### Exercise objective
Among the lines below, tally those that contain "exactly" and respond with the total only.

### Provided information
__________

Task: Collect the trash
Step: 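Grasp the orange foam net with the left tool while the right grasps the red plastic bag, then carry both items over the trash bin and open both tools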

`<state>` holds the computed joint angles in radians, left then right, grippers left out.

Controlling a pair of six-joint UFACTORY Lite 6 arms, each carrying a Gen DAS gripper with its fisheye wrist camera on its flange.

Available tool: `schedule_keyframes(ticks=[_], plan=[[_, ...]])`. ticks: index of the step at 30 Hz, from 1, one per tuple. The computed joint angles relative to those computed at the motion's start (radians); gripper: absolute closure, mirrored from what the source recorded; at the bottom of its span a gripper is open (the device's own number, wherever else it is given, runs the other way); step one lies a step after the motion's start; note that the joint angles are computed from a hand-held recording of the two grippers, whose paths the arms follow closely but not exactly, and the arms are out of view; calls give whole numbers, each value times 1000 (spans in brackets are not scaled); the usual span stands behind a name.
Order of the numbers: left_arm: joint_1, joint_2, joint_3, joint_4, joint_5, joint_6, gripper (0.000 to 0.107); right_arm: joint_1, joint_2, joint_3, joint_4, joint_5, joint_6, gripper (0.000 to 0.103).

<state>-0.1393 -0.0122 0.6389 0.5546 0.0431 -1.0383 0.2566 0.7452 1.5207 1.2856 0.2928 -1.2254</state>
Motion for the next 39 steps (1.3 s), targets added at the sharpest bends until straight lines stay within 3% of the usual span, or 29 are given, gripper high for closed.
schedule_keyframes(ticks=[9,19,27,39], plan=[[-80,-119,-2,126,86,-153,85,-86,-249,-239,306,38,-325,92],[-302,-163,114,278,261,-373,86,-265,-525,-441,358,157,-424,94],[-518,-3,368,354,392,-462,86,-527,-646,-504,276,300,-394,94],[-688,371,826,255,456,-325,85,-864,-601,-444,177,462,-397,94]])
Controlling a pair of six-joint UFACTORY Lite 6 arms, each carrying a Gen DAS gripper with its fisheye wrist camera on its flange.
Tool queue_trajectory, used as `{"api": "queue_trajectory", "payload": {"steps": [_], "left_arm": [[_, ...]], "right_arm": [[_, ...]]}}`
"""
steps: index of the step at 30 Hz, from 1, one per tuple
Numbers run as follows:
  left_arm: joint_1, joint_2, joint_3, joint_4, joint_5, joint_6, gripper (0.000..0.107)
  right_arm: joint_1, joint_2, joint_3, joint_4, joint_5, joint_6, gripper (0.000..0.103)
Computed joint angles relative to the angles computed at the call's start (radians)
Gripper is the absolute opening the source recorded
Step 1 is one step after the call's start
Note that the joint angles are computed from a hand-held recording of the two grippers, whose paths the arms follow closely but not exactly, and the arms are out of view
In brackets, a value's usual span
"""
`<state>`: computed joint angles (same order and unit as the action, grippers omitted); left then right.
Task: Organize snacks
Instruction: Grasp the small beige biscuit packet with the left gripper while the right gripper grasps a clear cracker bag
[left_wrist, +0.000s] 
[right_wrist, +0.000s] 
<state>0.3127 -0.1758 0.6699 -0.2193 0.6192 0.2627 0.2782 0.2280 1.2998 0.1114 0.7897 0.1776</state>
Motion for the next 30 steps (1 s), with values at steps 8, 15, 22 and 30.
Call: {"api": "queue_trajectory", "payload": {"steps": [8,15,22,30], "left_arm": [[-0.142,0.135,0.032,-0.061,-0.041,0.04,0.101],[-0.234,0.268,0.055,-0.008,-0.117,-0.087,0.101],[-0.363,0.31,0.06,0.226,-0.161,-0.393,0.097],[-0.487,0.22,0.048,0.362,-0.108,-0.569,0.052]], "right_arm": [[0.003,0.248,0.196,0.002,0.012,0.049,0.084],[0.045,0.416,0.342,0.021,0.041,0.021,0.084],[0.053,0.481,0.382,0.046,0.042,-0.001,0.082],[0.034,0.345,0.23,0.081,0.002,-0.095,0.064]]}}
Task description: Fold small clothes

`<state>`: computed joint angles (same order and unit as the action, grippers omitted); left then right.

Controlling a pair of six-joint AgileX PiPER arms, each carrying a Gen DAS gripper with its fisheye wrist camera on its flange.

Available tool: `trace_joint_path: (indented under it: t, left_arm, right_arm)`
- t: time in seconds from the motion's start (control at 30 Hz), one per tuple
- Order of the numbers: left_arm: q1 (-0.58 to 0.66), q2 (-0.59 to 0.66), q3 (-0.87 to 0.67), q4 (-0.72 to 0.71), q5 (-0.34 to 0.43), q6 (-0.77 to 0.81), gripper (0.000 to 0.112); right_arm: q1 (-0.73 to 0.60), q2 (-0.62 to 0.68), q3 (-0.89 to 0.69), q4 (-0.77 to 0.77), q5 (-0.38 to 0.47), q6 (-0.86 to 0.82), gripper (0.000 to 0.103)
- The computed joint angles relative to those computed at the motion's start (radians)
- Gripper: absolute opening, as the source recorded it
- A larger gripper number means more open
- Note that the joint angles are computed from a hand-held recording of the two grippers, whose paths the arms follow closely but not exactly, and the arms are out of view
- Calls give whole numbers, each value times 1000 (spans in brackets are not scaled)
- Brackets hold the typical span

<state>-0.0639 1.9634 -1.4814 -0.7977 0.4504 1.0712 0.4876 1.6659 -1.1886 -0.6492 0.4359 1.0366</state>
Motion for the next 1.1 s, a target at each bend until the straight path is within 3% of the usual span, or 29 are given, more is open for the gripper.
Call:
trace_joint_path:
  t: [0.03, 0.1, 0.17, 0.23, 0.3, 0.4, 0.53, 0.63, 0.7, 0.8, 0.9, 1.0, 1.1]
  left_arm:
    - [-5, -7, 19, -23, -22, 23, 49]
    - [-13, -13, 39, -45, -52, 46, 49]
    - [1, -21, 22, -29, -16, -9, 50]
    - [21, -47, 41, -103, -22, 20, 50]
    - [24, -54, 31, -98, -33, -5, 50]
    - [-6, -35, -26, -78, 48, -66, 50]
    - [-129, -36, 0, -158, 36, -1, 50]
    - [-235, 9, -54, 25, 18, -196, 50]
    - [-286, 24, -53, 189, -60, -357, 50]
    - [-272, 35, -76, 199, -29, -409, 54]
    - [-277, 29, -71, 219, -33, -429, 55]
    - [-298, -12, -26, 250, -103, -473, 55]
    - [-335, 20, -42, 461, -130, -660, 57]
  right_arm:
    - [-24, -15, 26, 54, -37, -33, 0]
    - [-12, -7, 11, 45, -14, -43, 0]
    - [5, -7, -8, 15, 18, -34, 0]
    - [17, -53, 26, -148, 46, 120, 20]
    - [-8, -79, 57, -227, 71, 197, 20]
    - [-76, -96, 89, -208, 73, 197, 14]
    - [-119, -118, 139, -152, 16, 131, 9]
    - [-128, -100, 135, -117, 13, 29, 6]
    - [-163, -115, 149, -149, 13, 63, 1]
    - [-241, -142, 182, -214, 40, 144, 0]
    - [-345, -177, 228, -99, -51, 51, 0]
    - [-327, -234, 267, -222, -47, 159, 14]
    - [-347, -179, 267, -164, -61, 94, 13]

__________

### Solution to the exercise
3